St. Albert resident Sharon Ryan was able to keep both her parents in their own home until they needed palliative care, a privilege she believes should be extended to as many people as possible.
“The emotional health was extraordinary for both (my parents) and for us, make no mistake about it, this was an extraordinary opportunity to experience unconditional love,” said Ryan.
On May 31 the province released a report that made 42 recommendations to update the continuing-care system. One of those recommendations was a shift to have seniors stay in their homes for a longer period of time.
The report recommends Alberta move from 61-per-cent home-care services to 70-per-cent services by 2030. The move to a more home-based model would, according to the report, reduce annual operating costs by $452 million and would have a cumulative capital cost savings of $1.7 billion.
It’s a great move by the government, said Ryan, but the government needs to make sure they give families enough support.
“(Families) need extraordinary support. The amount of exhaustion, you cannot even begin to imagine. If you need 24/7 attention to support, the caregivers will burn out, they will burn out,” said Ryan.
One of the largest gaps Ryan saw while her family was caring for her parents and one of the issues that caused her family the most stress was they could not find a doctor who was willing to make house calls.
“(The government has) got to look at doctors who will make house calls. It is so difficult to transport vulnerable people to the doctors' offices, and then you've got to sit in the waiting room with these vulnerable people,” said Ryan.
Ryan said it was also difficult to get proper equipment, such as lifts. Self-care procedures such as pedicures were taken less seriously, despite the fact that conditions such as diabetes could make an ingrown toenail a serious issue – which both she and her parents experienced.
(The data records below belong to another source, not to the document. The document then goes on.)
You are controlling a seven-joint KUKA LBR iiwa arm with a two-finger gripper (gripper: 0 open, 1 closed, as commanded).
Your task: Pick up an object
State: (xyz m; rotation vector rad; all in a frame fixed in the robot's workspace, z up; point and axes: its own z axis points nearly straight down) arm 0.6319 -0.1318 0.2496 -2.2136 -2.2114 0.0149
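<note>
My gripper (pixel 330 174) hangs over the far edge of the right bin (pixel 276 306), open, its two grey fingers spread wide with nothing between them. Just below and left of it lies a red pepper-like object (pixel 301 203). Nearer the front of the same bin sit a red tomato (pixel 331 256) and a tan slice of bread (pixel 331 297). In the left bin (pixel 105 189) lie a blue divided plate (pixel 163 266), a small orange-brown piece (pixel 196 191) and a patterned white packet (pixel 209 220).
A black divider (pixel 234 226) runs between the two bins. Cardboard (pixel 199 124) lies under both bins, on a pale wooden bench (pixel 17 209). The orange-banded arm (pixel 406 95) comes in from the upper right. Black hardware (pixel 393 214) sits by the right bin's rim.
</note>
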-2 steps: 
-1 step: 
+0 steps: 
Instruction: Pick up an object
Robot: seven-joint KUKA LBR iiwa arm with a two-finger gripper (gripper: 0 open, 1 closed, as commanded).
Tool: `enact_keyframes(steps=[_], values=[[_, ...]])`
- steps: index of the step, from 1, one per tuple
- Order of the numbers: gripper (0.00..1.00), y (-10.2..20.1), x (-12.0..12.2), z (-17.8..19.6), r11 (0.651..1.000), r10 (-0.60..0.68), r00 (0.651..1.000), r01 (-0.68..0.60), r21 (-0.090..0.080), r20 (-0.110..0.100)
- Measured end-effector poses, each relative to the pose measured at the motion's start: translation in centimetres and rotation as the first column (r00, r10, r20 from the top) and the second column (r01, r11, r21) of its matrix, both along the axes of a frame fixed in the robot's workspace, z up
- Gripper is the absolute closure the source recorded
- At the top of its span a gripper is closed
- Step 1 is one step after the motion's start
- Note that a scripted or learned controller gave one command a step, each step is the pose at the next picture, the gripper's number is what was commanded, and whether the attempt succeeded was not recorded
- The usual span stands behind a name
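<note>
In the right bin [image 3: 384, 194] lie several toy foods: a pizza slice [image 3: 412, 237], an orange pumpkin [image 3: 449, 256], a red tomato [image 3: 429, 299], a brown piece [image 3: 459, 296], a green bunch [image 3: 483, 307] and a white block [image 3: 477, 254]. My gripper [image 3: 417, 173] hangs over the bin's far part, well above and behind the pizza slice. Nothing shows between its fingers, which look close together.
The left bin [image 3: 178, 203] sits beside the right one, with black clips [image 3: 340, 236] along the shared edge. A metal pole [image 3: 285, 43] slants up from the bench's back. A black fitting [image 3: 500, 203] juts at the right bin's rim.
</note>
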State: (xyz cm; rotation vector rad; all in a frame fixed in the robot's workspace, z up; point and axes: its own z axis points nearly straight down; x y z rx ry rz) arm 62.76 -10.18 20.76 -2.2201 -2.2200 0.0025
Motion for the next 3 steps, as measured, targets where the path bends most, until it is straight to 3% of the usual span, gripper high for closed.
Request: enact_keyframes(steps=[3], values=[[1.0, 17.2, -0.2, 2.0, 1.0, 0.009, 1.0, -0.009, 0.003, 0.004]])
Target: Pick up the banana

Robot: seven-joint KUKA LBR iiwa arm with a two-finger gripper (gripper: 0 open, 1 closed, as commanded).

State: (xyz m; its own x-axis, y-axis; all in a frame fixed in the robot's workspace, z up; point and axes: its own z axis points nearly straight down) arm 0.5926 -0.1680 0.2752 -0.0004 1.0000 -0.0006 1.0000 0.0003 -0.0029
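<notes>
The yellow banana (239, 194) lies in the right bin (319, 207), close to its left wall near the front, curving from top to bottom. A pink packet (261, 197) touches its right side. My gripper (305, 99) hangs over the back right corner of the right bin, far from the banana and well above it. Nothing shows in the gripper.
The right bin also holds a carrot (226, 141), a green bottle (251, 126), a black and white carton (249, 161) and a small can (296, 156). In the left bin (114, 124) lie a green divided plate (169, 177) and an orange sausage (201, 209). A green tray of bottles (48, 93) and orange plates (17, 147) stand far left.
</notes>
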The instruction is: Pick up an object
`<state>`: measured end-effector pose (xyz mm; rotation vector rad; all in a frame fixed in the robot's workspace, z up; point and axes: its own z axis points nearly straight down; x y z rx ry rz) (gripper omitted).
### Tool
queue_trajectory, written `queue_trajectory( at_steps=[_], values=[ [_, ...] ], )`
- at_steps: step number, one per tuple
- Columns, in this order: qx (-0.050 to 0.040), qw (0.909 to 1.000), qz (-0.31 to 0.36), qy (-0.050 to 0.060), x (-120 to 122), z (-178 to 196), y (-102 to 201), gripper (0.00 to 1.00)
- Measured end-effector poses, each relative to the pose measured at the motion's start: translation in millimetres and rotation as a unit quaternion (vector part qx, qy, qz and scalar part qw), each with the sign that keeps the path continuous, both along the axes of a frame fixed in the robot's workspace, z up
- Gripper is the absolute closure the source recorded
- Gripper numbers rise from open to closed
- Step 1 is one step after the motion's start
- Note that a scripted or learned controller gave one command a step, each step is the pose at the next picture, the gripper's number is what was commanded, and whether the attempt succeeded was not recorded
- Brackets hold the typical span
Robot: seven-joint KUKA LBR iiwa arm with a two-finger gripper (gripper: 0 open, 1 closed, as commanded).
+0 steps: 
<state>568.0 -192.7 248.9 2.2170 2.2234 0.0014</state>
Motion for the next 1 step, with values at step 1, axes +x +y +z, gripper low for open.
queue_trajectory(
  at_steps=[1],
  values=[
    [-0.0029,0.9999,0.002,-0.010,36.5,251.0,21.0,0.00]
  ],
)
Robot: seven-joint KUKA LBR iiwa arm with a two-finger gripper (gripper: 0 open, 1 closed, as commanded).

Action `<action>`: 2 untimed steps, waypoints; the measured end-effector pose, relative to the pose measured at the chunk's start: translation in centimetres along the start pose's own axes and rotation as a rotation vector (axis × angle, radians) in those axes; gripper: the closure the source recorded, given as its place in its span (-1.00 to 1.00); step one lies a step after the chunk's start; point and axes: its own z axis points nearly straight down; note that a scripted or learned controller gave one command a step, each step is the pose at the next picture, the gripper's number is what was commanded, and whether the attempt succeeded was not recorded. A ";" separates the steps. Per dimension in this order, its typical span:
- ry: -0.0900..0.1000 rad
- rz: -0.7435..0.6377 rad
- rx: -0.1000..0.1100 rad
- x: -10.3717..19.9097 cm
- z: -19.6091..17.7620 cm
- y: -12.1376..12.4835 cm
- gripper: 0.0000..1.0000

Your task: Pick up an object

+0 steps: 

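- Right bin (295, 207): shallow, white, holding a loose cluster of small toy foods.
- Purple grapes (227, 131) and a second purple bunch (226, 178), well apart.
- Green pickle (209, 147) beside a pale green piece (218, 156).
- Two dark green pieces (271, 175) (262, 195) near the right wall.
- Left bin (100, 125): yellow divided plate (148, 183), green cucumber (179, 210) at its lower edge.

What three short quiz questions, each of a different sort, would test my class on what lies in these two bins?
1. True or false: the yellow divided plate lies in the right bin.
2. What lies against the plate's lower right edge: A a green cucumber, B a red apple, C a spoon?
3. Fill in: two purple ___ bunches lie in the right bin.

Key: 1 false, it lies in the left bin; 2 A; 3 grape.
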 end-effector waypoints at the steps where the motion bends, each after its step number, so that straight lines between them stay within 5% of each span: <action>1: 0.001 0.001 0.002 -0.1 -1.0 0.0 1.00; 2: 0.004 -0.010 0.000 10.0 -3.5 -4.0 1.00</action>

Pat Armstrong, a professor of sociology at York University and an expert in long-term care, said the report seems to suggest a larger portion of money goes to home care, which isn’t a bad thing unless the overall amount of money is reduced.
“If we're going to do home care, we have to provide supports, then we shouldn't diminish residential care in order to do that. And I'm not sure that that's entirely clear in the report,” she said.
Another thing Armstrong found interesting was the summary which stated couples should stay together, but then said all rooms should be private.
In a press statement, the province said it would provide support to couples and companions who chose to remain together in continuing-care facilities.
Shared rooms will, however, be phased out, and ward rooms, or rooms with more than two residents, will stop immediately.
Armstrong said it seems obvious that, with four people to a room, infection will spread more readily.
“That seems pretty obvious. I’m not even sure we had to have special studies to indicate that,” she said. “But there can be an argument named for rooms for two people – not just because of couples.”
In her work, Armstrong interviewed long-term care residents and found some residents enjoy the company.
“There’s no question, some people hate the person sharing the room. But other people say they like to share a room because they have company. Someone can look out for them; they can share visitors,” she said.
Armstrong is concerned, however, we are about to face a staffing crisis.
“I certainly think there is a lot of staff who are hanging in there because they don't want to leave people under these conditions. But how long will they stay?” she said.
Getting more people in isn’t going to solve the problem, she said. We need people with continuous training and education because the needs of residents are changing all the time as are our care strategies.
Staff need a whole range of conditions, such as full-time jobs, some control over their schedules, and better pay to make their work possible and to make care possible, said Armstrong.
“You can't focus on the residents if you don't have the conditions that allow you to do that,” she said.
Care doesn’t include just medical. There is a social aspect to care that is also important, which can involve casual conversation while giving care, such as while administering medication.
There is a higher likelihood of injury if staff are rushed. Staff in Canada can also experience high rates of violence from residents and their families.
Armstrong did a study comparing Nordic countries and Canada and staff-reported violence.
“Canadians were more than six times as likely to say they faced violence on a daily basis,” she said.
The difference was the Nordic countries had more time and more continuity.
“If you have more time with the resident when you're trying to get them up, or trying to bathe them, or do the kinds of things that have to be done on a daily basis, and to chat to them, and to do it in teams, you're much less likely to see people get violent or upset.
“I might lash out if I didn't have help to go to the toilet, and have the indignity of sitting wet all the time,” said Armstrong.
Hospital criteria in terms of clinical can’t be applied to long-term care.
“They're there a long time and, and it has to make life worth living, not just surviving. And the clinical is about surviving,” she said.
The province is set to develop an action plan on implementing the report's recommendations over the coming months and years.
Armstrong wants to remain optimistic that something will come out of this report, but she has her hesitations.
“We do all these studies and then we see nothing. The government promises it after the next election … Well, by that time, a lot of the people who are there now are going to be dead. We need to do it now. We just have to realize that we have a care economy that we need to invest in.”